**PROBLEM**. Your output should match the listing below word for word, without any images.

**AVAILABLE DATA**.
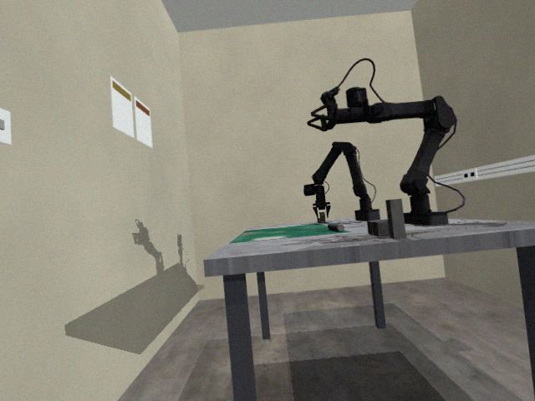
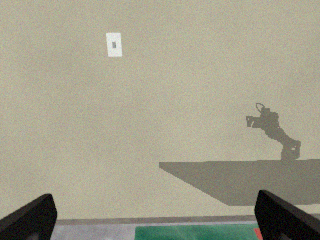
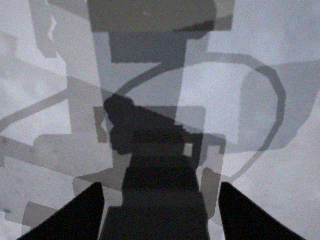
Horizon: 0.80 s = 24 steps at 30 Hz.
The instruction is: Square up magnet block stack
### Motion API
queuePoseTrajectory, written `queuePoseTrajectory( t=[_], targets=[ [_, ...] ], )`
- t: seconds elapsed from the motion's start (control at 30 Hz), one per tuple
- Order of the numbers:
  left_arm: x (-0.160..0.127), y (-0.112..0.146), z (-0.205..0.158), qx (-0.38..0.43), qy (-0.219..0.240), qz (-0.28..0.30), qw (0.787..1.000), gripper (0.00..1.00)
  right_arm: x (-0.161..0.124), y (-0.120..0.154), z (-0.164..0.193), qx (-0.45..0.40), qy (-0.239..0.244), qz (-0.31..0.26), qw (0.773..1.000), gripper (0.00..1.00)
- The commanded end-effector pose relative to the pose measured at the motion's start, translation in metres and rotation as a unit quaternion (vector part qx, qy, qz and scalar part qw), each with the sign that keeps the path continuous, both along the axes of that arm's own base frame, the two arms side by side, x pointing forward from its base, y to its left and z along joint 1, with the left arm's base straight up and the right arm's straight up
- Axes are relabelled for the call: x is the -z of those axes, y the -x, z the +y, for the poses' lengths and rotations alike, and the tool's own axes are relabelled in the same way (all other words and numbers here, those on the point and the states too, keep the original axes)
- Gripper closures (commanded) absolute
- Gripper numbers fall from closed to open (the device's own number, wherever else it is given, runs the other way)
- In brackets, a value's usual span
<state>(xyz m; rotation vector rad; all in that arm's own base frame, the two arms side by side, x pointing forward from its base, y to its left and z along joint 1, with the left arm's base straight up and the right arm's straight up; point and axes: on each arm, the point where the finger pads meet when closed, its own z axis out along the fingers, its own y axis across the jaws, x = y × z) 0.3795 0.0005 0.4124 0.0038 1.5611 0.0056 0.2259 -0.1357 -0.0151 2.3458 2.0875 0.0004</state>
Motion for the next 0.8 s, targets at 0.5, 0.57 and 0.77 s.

**THE ANSWER**.
Horizon: 0.80 s = 24 steps at 30 Hz.
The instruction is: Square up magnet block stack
### Motion API
queuePoseTrajectory, written `queuePoseTrajectory( t=[_], targets=[ [_, ...] ], )`
- t: seconds elapsed from the motion's start (control at 30 Hz), one per tuple
- Order of the numbers:
  left_arm: x (-0.160..0.127), y (-0.112..0.146), z (-0.205..0.158), qx (-0.38..0.43), qy (-0.219..0.240), qz (-0.28..0.30), qw (0.787..1.000), gripper (0.00..1.00)
  right_arm: x (-0.161..0.124), y (-0.120..0.154), z (-0.164..0.193), qx (-0.45..0.40), qy (-0.239..0.244), qz (-0.31..0.26), qw (0.773..1.000), gripper (0.00..1.00)
- The commanded end-effector pose relative to the pose measured at the motion's start, translation in metres and rotation as a unit quaternion (vector part qx, qy, qz and scalar part qw), each with the sign that keeps the path continuous, both along the axes of that arm's own base frame, the two arms side by side, x pointing forward from its base, y to its left and z along joint 1, with the left arm's base straight up and the right arm's straight up
- Axes are relabelled for the call: x is the -z of those axes, y the -x, z the +y, for the poses' lengths and rotations alike, and the tool's own axes are relabelled in the same way (all other words and numbers here, those on the point and the states too, keep the original axes)
- Gripper closures (commanded) absolute
- Gripper numbers fall from closed to open (the device's own number, wherever else it is given, runs the other way)
- In brackets, a value's usual span
<state>(xyz m; rotation vector rad; all in that arm's own base frame, the two arms side by side, x pointing forward from its base, y to its left and z along joint 1, with the left arm's base straight up and the right arm's straight up; point and axes: on each arm, the point where the finger pads meet when closed, its own z axis out along the fingers, its own y axis across the jaws, x = y × z) 0.3795 0.0005 0.4124 0.0038 1.5611 0.0056 0.2259 -0.1357 -0.0151 2.3458 2.0875 0.0004</state>
Motion for the next 0.8 s, targets at 0.5, 0.57 and 0.77 s.

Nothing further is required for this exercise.